> [Task to complete] The required result is a copy of each line below in which "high" appears.

> [Information provided]
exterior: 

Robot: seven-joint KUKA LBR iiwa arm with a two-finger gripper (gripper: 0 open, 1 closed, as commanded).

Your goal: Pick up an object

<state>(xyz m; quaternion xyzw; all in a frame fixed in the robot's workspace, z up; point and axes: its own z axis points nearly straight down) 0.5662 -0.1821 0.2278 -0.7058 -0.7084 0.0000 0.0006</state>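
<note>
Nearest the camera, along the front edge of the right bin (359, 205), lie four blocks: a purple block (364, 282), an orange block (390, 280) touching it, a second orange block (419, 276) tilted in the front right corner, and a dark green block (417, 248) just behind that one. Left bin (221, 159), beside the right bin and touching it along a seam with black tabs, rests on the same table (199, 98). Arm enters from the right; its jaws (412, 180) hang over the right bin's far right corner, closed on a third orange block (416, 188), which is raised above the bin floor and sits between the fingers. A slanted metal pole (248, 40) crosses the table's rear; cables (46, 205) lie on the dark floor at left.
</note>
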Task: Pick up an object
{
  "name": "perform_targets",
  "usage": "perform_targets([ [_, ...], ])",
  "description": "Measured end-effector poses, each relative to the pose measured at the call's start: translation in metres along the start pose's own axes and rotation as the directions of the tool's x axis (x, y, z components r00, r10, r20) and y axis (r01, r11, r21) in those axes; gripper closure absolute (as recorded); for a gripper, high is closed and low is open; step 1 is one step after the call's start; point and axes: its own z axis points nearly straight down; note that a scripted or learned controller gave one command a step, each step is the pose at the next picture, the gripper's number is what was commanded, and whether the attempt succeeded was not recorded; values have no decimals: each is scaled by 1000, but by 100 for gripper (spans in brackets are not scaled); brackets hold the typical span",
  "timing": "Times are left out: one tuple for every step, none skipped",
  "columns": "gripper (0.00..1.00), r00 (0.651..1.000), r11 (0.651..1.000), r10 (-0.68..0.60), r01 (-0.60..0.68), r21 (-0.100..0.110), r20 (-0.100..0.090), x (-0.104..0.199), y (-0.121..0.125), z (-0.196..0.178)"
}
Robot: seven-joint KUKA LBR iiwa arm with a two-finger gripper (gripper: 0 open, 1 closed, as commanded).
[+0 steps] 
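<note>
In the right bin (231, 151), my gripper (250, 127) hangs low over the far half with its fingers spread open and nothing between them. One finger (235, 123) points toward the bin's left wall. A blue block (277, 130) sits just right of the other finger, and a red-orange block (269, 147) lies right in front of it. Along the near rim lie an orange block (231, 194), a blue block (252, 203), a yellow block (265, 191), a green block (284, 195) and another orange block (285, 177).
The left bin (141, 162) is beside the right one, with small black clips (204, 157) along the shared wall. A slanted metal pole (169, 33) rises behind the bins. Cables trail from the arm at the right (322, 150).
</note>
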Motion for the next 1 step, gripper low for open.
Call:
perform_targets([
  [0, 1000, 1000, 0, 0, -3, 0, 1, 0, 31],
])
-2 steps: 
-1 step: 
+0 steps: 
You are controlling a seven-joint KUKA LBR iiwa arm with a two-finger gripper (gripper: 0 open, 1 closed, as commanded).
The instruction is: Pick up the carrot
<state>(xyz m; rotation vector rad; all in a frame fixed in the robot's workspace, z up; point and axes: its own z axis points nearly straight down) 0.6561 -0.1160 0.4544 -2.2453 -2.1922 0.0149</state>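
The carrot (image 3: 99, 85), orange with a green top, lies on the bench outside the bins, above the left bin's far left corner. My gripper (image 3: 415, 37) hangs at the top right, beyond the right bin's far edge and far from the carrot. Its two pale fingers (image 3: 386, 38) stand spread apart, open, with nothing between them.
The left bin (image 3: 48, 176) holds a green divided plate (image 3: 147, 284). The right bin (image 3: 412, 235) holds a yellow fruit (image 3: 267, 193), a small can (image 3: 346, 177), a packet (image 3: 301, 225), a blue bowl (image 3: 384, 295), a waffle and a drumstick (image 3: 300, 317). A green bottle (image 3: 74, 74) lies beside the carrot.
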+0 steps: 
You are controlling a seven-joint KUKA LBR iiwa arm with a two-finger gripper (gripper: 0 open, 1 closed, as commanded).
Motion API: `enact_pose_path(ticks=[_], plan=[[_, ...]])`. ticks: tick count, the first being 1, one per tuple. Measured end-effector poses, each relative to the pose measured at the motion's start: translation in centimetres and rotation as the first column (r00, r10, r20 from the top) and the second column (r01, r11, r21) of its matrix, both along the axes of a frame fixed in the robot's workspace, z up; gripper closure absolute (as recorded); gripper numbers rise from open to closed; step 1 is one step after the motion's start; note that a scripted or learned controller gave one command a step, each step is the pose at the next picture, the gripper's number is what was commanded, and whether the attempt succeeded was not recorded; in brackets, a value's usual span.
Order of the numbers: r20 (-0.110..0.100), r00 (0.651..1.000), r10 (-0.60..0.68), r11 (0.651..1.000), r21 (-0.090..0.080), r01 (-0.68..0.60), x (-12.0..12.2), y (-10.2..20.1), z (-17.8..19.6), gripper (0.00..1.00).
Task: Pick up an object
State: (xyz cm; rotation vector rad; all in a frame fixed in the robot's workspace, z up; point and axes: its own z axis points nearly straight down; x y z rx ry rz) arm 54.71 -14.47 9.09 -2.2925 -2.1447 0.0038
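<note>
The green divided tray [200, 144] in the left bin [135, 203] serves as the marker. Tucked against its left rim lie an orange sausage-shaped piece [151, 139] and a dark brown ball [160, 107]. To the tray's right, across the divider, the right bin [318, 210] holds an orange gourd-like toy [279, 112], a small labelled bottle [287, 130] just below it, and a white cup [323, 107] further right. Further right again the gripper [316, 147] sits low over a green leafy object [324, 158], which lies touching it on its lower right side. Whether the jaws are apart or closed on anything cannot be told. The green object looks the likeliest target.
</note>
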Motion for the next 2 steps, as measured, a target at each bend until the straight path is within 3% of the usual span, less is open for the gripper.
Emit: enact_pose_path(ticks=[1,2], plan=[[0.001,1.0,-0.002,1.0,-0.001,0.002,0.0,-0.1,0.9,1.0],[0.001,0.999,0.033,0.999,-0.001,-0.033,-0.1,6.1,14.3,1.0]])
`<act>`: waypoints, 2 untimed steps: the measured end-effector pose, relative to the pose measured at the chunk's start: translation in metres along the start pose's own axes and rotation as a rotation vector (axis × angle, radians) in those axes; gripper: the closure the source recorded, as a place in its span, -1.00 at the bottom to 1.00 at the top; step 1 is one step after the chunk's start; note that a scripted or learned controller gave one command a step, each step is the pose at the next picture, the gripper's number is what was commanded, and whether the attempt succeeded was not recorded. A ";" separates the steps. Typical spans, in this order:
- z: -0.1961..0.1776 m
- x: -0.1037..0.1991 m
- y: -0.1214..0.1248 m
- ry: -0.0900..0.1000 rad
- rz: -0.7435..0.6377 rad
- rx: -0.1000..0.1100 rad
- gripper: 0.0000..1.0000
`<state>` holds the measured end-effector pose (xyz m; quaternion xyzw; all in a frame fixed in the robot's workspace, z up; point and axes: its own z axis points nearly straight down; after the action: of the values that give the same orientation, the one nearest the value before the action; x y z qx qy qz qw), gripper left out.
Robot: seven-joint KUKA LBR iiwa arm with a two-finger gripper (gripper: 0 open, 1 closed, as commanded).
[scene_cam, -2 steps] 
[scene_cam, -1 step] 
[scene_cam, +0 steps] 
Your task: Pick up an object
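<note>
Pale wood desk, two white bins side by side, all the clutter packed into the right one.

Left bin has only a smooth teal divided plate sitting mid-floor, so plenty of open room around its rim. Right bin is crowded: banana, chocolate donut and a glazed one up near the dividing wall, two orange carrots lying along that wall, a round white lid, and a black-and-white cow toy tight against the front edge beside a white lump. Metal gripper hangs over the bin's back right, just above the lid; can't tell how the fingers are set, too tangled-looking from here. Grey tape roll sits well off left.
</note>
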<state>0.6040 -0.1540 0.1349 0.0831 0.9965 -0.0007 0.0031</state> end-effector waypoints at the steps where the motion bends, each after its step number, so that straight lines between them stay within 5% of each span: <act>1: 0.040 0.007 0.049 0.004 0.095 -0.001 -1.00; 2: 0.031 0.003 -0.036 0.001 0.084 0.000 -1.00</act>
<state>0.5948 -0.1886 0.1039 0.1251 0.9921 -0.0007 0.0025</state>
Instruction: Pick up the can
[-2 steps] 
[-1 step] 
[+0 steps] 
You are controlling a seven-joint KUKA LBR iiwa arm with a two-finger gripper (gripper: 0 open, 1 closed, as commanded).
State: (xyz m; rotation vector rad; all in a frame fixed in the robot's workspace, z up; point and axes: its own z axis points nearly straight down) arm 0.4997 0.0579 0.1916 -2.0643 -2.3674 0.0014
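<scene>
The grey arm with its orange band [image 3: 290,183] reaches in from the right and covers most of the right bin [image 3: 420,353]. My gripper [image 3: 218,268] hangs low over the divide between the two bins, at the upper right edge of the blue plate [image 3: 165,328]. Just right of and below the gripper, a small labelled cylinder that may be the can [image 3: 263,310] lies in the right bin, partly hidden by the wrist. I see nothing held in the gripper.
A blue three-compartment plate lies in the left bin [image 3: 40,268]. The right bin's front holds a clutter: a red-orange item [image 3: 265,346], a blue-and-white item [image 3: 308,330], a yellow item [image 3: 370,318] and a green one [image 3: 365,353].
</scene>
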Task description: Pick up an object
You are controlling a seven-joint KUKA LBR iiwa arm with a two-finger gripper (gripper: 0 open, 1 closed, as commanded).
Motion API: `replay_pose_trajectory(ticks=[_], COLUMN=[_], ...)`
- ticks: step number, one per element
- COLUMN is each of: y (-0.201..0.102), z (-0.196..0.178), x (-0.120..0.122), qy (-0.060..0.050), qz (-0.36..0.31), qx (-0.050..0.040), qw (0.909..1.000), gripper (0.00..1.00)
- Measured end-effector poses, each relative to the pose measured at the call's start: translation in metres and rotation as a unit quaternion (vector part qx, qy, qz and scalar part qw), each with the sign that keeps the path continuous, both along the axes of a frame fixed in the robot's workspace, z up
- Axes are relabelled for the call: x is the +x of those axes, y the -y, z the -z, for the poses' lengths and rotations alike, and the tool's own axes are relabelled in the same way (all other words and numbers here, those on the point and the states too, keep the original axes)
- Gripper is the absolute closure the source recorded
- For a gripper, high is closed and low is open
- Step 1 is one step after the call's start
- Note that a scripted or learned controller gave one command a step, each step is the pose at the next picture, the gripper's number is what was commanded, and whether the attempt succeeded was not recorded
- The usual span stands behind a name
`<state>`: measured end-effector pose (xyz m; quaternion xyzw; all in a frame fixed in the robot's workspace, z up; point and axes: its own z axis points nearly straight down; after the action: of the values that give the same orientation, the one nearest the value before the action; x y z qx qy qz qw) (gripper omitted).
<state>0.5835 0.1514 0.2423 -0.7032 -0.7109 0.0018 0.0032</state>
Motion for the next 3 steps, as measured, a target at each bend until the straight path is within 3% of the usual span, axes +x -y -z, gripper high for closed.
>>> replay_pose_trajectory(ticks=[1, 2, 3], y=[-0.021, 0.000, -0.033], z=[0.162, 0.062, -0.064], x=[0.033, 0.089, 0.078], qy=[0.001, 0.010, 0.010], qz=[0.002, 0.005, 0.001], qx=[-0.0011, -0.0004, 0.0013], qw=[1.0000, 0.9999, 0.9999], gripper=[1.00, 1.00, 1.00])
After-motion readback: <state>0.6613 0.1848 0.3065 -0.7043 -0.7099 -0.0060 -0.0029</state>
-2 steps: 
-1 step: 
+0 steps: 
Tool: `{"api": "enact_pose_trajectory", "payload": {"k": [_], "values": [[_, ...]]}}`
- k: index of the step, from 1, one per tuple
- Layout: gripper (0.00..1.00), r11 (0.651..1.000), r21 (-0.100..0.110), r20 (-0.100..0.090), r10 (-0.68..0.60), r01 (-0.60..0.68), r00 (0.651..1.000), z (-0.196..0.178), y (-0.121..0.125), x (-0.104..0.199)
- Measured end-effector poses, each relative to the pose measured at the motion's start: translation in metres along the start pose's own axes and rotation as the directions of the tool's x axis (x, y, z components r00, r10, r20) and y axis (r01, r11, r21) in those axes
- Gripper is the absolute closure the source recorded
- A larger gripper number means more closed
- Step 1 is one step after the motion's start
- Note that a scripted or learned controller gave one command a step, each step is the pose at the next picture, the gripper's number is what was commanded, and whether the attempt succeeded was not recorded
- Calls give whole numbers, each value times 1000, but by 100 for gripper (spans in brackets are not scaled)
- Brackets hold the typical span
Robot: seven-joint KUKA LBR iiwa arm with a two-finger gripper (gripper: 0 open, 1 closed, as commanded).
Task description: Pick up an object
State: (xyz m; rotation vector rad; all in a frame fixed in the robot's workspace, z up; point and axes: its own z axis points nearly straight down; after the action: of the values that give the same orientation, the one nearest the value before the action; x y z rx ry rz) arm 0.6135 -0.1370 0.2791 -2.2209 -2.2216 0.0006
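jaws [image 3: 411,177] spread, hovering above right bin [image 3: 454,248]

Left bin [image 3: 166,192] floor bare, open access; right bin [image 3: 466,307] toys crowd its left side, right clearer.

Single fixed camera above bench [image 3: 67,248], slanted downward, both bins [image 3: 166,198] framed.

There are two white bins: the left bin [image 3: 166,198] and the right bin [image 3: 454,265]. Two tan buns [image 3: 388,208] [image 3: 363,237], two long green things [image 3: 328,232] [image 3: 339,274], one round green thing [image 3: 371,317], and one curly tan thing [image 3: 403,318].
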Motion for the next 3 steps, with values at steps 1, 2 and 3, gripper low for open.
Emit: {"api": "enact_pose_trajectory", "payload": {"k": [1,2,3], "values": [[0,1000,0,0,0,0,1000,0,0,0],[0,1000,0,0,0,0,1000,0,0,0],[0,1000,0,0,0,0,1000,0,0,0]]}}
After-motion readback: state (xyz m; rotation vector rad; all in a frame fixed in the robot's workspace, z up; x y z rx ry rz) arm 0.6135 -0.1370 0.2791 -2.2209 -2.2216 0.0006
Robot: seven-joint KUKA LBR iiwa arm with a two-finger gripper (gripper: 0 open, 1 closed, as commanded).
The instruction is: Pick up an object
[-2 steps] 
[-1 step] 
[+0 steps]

> [Result]
  "description": "Measured end-effector poses, each relative to the pose measured at the call's start: translation in metres along the start pose's own axes and rotation as the directions of the tool's x axis (x, y, z components r00, r10, r20) and y axis (r01, r11, r21) in those axes; gripper closure absolute (as recorded); for a gripper, high is closed and low is open; step 1 is one step after the call's start; point and axes: its own z axis points nearly straight down; note that a scripted or learned controller gave one command a step, each step is the pose at the next picture, the gripper's number is what was commanded, and whether the attempt succeeded was not recorded; values have no decimals: each is scaled by 1000, but by 100 for gripper (spans in brackets are not scaled); brackets hold the typical span",
- For a gripper, high is closed and low is open
Motion for the next 3 steps, as measured, a target at each bend until the straight path is within 3% of the usual span, axes +x -y -z, gripper high for closed.

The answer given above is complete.